> Problem description
Every line below needs to be printed again exactly, without any of its pictures.

> Items from a data source
---
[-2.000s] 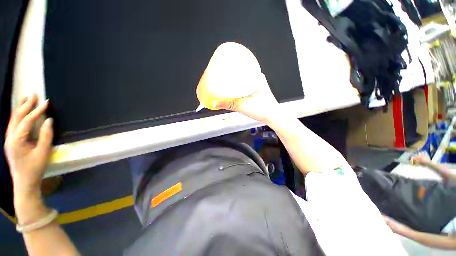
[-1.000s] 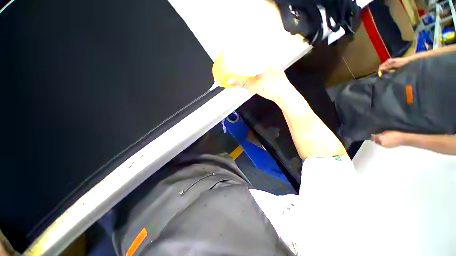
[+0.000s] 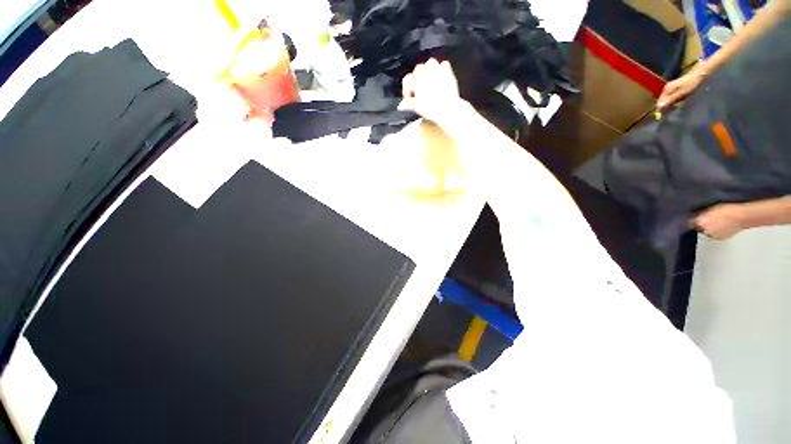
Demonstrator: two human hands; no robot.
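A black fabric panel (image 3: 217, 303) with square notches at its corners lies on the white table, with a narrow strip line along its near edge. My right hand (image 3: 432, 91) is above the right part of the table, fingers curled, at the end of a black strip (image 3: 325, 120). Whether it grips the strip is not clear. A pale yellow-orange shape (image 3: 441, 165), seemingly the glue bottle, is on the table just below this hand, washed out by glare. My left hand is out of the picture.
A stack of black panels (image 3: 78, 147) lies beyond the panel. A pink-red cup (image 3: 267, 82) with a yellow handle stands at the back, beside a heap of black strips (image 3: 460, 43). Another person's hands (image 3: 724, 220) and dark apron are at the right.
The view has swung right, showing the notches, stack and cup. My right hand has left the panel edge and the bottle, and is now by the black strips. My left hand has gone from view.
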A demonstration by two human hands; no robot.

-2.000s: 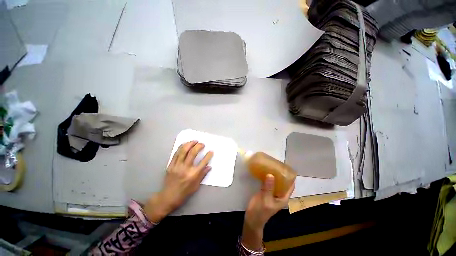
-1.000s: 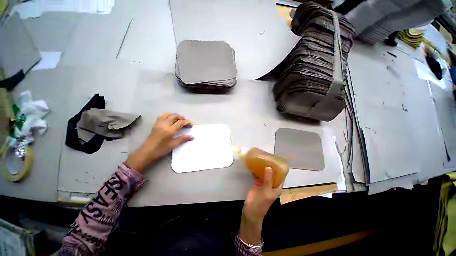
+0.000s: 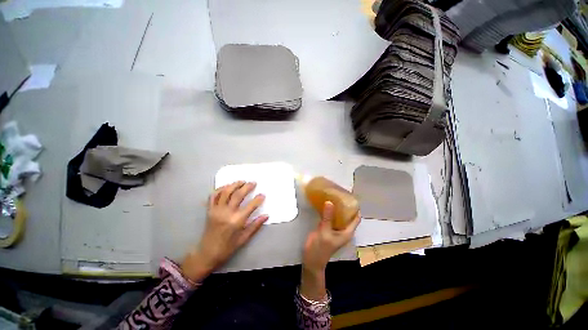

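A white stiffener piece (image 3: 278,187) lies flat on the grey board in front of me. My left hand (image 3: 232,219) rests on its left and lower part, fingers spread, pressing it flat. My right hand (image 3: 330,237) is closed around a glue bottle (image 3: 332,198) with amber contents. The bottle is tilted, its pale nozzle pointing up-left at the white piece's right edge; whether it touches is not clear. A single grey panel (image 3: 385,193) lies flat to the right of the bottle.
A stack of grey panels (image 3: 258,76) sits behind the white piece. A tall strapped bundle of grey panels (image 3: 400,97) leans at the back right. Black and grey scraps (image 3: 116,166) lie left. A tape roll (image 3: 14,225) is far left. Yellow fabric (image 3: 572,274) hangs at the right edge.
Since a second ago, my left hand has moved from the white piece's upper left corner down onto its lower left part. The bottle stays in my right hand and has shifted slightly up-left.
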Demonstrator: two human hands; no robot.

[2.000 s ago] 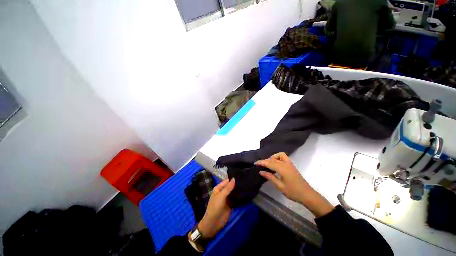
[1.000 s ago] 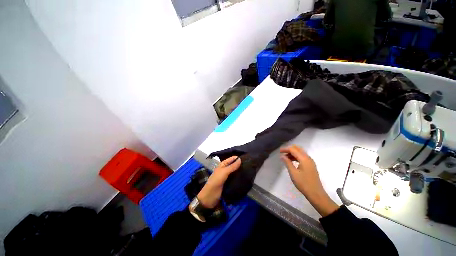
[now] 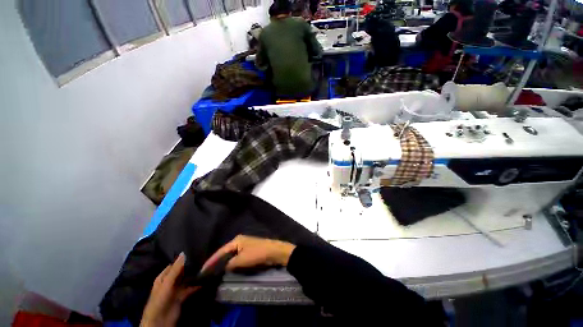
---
> Result for this exercise
[-2.000s] 
[-1.000s] 
[+0.000s] 
Demonstrator: two human hands; no robot.
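A black fabric panel (image 3: 217, 303) with square notches at its corners lies on the white table, with a narrow strip line along its near edge. My right hand (image 3: 432, 91) is above the right part of the table, fingers curled, at the end of a black strip (image 3: 325, 120). Whether it grips the strip is not clear. A pale yellow-orange shape (image 3: 441, 165), seemingly the glue bottle, is on the table just below this hand, washed out by glare. My left hand is out of the picture.
A stack of black panels (image 3: 78, 147) lies beyond the panel. A pink-red cup (image 3: 267, 82) with a yellow handle stands at the back, beside a heap of black strips (image 3: 460, 43). Another person's hands (image 3: 724, 220) and dark apron are at the right.
The view has swung right, showing the notches, stack and cup. My right hand has left the panel edge and the bottle, and is now by the black strips. My left hand has gone from view.
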A demonstration by two human hands; no robot.

-2.000s: 
-1.000s: 
+0.000s: 

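A white stiffener piece (image 3: 278,187) lies flat on the grey board in front of me. My left hand (image 3: 232,219) rests on its left and lower part, fingers spread, pressing it flat. My right hand (image 3: 330,237) is closed around a glue bottle (image 3: 332,198) with amber contents. The bottle is tilted, its pale nozzle pointing up-left at the white piece's right edge; whether it touches is not clear. A single grey panel (image 3: 385,193) lies flat to the right of the bottle.
A stack of grey panels (image 3: 258,76) sits behind the white piece. A tall strapped bundle of grey panels (image 3: 400,97) leans at the back right. Black and grey scraps (image 3: 116,166) lie left. A tape roll (image 3: 14,225) is far left. Yellow fabric (image 3: 572,274) hangs at the right edge.
Since a second ago, my left hand has moved from the white piece's upper left corner down onto its lower left part. The bottle stays in my right hand and has shifted slightly up-left.
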Demonstrator: two human hands; no robot.

[2.000 s ago] 
[1.000 s ago] 
[now] 

No other output belongs to this answer.